Two lines in the data below mark the range: the one with "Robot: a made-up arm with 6" and the one with "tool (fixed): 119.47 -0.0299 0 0". Return both, along with every line between them, exactly.

BEGIN

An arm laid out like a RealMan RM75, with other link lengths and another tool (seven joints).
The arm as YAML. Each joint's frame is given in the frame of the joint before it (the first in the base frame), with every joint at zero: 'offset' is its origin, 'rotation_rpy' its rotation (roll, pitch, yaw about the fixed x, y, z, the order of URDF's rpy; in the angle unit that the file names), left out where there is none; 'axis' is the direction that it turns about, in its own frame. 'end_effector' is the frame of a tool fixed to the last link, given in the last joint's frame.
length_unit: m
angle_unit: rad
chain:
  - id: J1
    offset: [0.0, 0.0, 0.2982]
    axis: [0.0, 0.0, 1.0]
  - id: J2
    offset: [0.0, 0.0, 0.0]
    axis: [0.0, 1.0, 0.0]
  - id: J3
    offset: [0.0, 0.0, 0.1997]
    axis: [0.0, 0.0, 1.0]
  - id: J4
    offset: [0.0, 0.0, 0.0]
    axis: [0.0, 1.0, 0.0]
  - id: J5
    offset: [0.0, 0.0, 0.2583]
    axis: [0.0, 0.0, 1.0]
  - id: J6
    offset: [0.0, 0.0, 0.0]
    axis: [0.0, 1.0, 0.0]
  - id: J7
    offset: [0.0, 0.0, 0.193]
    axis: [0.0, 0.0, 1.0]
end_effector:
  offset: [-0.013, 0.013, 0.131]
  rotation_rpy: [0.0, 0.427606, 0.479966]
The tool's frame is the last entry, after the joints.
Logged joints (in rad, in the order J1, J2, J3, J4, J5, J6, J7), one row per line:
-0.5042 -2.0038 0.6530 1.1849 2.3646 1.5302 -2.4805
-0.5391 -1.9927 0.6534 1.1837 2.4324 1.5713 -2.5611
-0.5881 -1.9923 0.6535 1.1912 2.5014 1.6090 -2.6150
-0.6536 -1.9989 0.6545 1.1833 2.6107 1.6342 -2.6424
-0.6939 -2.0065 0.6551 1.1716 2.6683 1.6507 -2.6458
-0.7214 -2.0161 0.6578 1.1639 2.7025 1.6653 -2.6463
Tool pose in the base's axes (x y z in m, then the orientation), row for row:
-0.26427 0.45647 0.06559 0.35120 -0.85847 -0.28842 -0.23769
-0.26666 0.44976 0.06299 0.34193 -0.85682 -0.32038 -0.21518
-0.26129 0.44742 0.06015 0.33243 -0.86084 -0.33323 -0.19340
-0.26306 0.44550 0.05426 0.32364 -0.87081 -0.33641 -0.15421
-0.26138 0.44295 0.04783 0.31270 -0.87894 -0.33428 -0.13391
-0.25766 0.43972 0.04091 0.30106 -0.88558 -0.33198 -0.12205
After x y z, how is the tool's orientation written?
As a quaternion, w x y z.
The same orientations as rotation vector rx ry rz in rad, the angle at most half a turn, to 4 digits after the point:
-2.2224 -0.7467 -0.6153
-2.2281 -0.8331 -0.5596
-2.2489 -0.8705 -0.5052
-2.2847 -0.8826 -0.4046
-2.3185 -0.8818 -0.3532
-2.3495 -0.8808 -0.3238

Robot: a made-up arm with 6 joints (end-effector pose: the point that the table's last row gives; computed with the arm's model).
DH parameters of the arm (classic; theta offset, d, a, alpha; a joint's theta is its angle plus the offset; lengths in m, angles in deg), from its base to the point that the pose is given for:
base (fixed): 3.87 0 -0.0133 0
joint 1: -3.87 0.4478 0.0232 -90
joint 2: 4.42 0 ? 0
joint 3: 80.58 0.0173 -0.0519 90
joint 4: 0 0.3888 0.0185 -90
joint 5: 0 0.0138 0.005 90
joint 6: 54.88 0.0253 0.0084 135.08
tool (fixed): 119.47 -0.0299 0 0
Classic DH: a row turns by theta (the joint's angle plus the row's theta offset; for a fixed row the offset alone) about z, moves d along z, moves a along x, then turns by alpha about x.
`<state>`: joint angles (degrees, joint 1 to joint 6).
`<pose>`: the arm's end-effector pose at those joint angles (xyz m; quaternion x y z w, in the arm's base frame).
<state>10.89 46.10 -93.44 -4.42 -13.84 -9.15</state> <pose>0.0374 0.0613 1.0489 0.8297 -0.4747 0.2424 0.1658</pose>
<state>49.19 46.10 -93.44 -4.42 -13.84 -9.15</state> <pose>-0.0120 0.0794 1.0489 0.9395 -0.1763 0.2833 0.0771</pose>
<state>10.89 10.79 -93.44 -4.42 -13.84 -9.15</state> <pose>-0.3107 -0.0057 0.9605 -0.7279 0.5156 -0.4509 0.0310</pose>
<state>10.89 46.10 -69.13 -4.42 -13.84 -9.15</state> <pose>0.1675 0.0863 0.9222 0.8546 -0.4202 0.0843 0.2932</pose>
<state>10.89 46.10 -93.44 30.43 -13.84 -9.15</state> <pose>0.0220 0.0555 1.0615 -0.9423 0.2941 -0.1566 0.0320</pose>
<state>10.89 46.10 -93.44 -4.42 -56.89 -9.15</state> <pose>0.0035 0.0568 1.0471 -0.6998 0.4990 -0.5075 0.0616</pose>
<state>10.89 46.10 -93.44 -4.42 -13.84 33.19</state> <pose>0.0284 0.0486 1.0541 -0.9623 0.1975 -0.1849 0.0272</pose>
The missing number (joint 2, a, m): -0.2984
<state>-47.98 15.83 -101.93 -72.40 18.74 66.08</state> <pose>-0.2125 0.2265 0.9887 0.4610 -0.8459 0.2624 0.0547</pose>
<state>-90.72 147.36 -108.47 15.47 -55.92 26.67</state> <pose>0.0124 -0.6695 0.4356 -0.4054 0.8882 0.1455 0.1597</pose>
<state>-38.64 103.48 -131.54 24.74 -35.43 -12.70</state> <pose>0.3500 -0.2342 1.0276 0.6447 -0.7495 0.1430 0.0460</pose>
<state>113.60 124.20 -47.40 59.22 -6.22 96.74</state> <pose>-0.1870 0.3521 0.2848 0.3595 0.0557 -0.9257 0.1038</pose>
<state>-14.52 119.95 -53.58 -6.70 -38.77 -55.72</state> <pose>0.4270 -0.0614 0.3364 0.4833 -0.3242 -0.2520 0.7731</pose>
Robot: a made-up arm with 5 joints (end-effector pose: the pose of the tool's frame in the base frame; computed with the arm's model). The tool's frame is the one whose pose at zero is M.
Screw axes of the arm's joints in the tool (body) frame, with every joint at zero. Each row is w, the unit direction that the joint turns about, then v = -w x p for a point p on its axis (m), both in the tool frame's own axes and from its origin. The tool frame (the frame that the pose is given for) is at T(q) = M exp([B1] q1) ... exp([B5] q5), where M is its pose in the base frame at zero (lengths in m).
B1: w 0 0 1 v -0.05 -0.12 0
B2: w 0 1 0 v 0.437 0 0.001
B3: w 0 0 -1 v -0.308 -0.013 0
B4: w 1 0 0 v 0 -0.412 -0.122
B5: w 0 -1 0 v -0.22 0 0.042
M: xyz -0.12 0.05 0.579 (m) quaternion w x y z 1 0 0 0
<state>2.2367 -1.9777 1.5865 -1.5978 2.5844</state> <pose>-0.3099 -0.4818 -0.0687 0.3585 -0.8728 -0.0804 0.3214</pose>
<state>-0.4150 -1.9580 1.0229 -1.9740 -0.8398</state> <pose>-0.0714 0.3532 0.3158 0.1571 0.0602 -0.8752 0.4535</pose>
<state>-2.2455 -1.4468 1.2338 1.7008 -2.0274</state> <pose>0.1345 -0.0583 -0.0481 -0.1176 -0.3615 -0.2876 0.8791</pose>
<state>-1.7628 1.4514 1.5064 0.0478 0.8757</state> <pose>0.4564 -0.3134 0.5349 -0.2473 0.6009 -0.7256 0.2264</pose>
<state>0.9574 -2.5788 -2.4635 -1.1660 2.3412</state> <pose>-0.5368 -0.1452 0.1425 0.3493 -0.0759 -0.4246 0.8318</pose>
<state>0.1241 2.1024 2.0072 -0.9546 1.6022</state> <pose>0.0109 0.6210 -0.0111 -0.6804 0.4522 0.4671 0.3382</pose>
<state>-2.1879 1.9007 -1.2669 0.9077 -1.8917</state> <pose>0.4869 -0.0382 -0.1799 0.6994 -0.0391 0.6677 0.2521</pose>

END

## Answer area
Robot: a made-up arm with 6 joints (end-effector pose: the point that the table's last row gives; computed with the arm's model).
DH parameters of the arm (classic; theta offset, d, a, alpha; a joint's theta is its angle plus the offset; lengths in m, angles in deg), from its base to the point that the pose is given for:
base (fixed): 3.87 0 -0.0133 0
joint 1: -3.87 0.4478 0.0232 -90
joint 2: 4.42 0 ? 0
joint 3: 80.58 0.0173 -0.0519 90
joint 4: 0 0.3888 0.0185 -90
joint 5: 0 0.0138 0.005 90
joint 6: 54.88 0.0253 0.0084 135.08
tool (fixed): 119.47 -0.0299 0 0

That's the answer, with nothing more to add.